A croft can also be put to another purposeful use, with the consent of the landlord or Crofting Commission. "Purposeful use" means any planned or managed use, which does not adversely affect the croft, the public interest, the interests of the landlord, or the use of adjacent land, which will not prevent the croft from being used for cultivation in the future.

What is 'misuse' and 'neglect'?

"Misuse" is where a crofter wilfully and knowingly uses the croft for a purpose other than for cultivation or another purposeful use, or where the croft is not used at all. "Neglect" is where a crofter (or owner-occupier crofter) does not manage the croft in a way which meets the standards of good agricultural and environmental condition, referred to in Regulation 4 of the Common Agricultural Policy Schemes (Cross-Compliance) (Scotland) Regulations 2004.

Can I buy a croft house without any land?

If a registered croft is being sold with a house, the house may be part of the croft and subject to crofting legislation. It is important to ascertain the status of the house before any purchase.

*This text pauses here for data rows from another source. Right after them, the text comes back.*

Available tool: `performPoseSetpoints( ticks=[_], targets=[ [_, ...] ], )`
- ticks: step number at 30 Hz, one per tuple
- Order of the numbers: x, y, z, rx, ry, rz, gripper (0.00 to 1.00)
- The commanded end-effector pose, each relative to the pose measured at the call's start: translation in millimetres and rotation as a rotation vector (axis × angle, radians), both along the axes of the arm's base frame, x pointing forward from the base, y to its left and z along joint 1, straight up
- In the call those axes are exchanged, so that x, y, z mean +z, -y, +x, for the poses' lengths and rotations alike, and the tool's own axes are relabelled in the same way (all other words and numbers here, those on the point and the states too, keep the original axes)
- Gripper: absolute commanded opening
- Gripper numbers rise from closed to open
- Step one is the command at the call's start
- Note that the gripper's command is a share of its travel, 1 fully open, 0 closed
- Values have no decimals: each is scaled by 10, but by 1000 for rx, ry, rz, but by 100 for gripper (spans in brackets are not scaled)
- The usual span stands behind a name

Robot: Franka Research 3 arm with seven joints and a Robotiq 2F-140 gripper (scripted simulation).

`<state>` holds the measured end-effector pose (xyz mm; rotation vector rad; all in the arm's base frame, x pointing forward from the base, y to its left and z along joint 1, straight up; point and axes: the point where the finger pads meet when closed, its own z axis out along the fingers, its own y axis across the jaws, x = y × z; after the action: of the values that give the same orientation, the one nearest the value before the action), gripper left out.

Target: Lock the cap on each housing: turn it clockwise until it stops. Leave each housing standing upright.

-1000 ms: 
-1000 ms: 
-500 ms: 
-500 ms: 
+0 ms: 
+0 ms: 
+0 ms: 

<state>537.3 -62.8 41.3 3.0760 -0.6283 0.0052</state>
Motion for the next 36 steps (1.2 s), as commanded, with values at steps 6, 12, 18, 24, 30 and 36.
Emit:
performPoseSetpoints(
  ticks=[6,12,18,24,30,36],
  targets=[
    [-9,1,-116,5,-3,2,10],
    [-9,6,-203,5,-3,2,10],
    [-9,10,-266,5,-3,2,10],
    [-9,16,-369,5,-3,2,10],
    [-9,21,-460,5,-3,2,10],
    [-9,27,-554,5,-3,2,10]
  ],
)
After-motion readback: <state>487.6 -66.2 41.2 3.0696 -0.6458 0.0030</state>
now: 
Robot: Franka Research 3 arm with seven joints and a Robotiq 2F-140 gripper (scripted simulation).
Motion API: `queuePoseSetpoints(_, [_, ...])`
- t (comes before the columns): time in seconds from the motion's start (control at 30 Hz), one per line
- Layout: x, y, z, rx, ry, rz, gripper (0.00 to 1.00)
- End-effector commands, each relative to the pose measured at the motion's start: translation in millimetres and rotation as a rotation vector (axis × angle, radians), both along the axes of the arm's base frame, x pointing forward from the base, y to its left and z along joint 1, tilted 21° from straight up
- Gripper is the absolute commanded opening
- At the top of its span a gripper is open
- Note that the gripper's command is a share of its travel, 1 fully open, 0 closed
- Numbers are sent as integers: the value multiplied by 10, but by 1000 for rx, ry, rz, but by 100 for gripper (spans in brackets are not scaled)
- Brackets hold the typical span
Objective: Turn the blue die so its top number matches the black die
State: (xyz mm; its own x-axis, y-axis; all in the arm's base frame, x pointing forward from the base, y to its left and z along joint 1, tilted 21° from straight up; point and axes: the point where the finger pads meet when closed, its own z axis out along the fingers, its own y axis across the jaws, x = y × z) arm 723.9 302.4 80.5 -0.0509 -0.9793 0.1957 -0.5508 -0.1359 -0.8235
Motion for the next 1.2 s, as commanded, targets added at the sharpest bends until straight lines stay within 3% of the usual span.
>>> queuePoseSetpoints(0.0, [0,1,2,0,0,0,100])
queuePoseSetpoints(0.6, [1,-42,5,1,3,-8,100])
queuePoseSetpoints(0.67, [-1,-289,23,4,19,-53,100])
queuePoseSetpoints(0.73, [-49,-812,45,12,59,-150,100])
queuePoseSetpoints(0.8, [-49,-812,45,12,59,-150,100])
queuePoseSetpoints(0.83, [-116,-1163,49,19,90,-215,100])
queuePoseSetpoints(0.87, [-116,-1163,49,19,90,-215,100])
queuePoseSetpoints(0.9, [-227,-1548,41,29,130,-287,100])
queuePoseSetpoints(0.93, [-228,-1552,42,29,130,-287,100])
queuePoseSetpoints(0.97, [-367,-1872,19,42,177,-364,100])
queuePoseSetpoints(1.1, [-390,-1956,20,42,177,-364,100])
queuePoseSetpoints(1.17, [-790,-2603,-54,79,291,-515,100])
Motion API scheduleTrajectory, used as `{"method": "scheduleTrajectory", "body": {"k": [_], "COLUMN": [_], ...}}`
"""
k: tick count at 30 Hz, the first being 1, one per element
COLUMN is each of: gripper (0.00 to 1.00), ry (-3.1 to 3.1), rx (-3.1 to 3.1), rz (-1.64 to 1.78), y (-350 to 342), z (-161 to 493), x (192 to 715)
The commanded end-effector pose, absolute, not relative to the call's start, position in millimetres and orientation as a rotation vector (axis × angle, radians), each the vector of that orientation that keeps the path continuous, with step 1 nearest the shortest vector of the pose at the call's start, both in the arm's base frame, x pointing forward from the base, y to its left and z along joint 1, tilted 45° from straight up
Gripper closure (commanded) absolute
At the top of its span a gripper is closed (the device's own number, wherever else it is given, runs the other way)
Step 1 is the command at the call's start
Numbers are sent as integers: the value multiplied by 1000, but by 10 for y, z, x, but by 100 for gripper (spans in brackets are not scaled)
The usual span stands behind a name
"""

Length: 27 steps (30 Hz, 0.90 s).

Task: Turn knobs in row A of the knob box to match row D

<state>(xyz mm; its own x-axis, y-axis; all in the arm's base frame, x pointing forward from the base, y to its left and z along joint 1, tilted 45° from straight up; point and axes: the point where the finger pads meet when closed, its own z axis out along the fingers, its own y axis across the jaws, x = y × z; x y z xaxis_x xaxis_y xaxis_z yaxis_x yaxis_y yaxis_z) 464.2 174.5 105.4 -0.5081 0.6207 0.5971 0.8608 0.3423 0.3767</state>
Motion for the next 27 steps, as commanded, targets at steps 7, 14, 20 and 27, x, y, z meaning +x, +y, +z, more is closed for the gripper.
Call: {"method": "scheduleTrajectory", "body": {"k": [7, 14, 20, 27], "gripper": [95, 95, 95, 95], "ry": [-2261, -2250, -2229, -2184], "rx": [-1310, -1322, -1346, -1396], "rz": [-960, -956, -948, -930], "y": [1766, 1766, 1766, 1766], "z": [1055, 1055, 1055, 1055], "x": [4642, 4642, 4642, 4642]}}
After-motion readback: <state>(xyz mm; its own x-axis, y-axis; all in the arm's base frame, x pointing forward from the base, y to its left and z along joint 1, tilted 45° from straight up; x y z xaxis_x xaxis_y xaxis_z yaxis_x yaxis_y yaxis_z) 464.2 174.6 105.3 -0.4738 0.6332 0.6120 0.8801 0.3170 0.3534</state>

This can be important if the buyer needs a mortgage as lenders may only offer financial assistance if the house is free of crofting legislation.

What is Decrofting?

If a registered croft is being sold with a house, the house and garden may have been de-crofted, which means that while the land around it remains under crofting tenure, the house (and often garden ground) is no longer subject to crofting legislation. More information on decrofting can be found by clicking on the hyperlink; Decrofting | Crofting Commission (scotland.gov.uk)

Making an Offer

If you are considering buying a croft, speak to the selling agent and your solicitor to make sure you are fully aware of what it will mean to become a crofter. In the case of a croft tenancy, it is usual to make a formal offer subject to getting approval from the Crofting Commission. This means that if your offer is accepted, the current tenant will then make an application to the Crofting Commission for you to be approved as the tenant of the croft.